Constitutional context
Congress's authority to appropriate funds and attach conditions to contracts rests on the Taxing and Spending Clause (Art. I, §8, cl. 1) and the Necessary and Proper Clause (Art. I, §8, cl. 18). The bill's broad delegation of scoring, payment calculation, and contract terms to HHS could face scrutiny under the post-Loper Bright (2024) framework, where courts now independently assess whether agency statutory interpretations are correct rather than deferring to the agency, and under the major questions doctrine from West Virginia v.
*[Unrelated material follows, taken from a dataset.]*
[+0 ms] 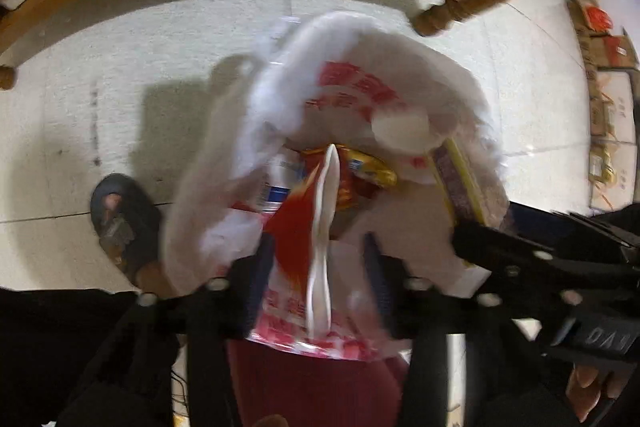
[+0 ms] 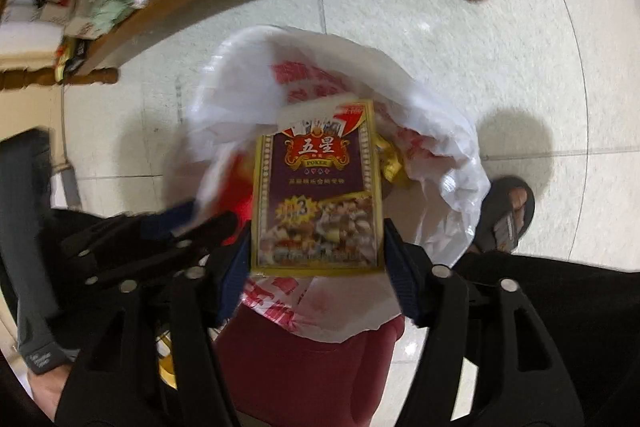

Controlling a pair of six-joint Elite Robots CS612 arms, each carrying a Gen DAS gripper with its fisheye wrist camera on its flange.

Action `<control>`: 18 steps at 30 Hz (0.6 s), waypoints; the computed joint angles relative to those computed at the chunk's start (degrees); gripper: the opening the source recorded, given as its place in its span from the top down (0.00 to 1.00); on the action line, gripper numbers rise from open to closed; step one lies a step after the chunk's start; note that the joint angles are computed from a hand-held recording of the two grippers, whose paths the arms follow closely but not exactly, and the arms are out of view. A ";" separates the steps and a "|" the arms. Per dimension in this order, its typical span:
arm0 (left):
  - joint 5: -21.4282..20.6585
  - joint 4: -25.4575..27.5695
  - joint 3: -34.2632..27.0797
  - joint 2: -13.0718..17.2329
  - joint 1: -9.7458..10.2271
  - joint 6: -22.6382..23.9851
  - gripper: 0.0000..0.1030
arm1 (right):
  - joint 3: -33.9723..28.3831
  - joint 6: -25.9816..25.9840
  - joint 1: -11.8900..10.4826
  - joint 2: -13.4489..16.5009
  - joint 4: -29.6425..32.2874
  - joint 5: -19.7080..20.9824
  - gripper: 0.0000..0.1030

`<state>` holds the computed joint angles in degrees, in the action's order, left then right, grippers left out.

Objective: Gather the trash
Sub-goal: 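Open both tools to drop the cup and card box into the bag, then raise both open tools back up toward the table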

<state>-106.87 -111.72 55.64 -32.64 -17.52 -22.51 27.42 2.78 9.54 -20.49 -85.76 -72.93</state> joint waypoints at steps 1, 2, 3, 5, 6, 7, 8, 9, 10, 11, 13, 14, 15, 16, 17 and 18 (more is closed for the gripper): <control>-0.78 0.22 -0.33 0.27 0.23 -0.47 0.19 | 0.37 1.05 -0.10 -0.10 -0.52 -0.22 0.08; -0.83 0.57 -0.32 0.30 0.29 -0.70 0.12 | 1.08 2.30 -0.39 -0.34 -1.43 0.77 0.07; -0.73 0.56 -0.27 0.29 0.26 -0.70 0.08 | 0.87 2.57 -0.49 -0.24 -1.19 1.09 0.07; -0.69 0.24 -0.12 0.15 0.18 -0.50 0.08 | 0.45 2.26 -0.38 -0.09 -1.25 0.46 0.07; -0.39 -0.05 -0.05 0.04 0.15 -0.46 0.08 | 0.43 2.02 -0.28 -0.09 -1.44 -0.07 0.07; 0.31 -0.23 -0.04 -0.05 0.07 -0.49 0.08 | 0.49 1.79 -0.20 -0.14 -1.66 -0.58 0.07; 0.58 -0.44 0.00 -0.10 0.07 -0.63 0.08 | 0.81 1.83 -0.12 -0.30 -2.14 -1.13 0.07; 0.51 -0.51 -0.02 -0.11 0.09 -0.82 0.08 | 1.25 1.94 -0.19 -0.46 -2.60 -1.22 0.07; 0.61 -0.59 -0.02 -0.11 0.10 -1.08 0.08 | 1.54 2.02 -0.26 -0.60 -2.85 -1.05 0.07; 0.70 -0.62 0.01 -0.11 0.10 -1.17 0.08 | 1.83 2.15 -0.33 -0.73 -3.09 -0.77 0.07; 0.57 -0.67 0.16 -0.14 0.13 -1.03 0.08 | 2.32 2.42 -0.40 -1.00 -3.67 -0.93 0.07; 0.92 -0.56 0.17 -0.15 0.08 -0.98 0.08 | 2.61 2.60 -0.43 -1.17 -4.08 -0.97 0.07; 1.36 -0.45 0.17 -0.18 0.04 -0.96 0.08 | 2.87 2.85 -0.47 -1.30 -4.45 -0.97 0.07; 1.86 -0.48 0.23 -0.25 0.01 -1.05 0.08 | 3.23 3.22 -0.51 -1.49 -4.96 -0.98 0.07; 2.31 -0.72 0.33 -0.34 0.01 -1.29 0.08 | 3.64 3.73 -0.62 -1.70 -5.53 -0.90 0.07; 3.26 -0.81 0.38 -0.44 -0.07 -1.64 0.08 | 3.98 4.26 -0.69 -1.89 -6.04 -0.77 0.07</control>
<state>-103.60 -112.53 56.02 -33.08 -17.58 -24.15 31.41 7.04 8.85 -22.38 -91.80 -73.70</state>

EPA (2022), which requires clear congressional authorization for agency actions of vast economic significance — though the $6 billion direct appropriation with defined payment floors and ceilings provides more explicit authorization than typical regulatory delegations.
Checks and balances
The Executive Branch (HHS/Secretary) gains significant new contracting and payment authority; checks include the 15-member Advisory Group with conflict-of-interest rules, congressional oversight through required reporting, referral to both the Energy and Commerce and Budget Committees, and judicial review of agency rulemaking under the post-Loper Bright independent-judgment standard.
Historical precedent
The United Kingdom's National Health Service piloted a similar subscription-style payment model for antibiotics in 2019-2022, contracting with Pfizer and Shionogi for fixed annual payments; the U.S. has not previously enacted a comparable federal subscription contract program for antimicrobials, though prior versions of the PASTEUR Act were introduced in the 117th and 118th Congresses without enactment.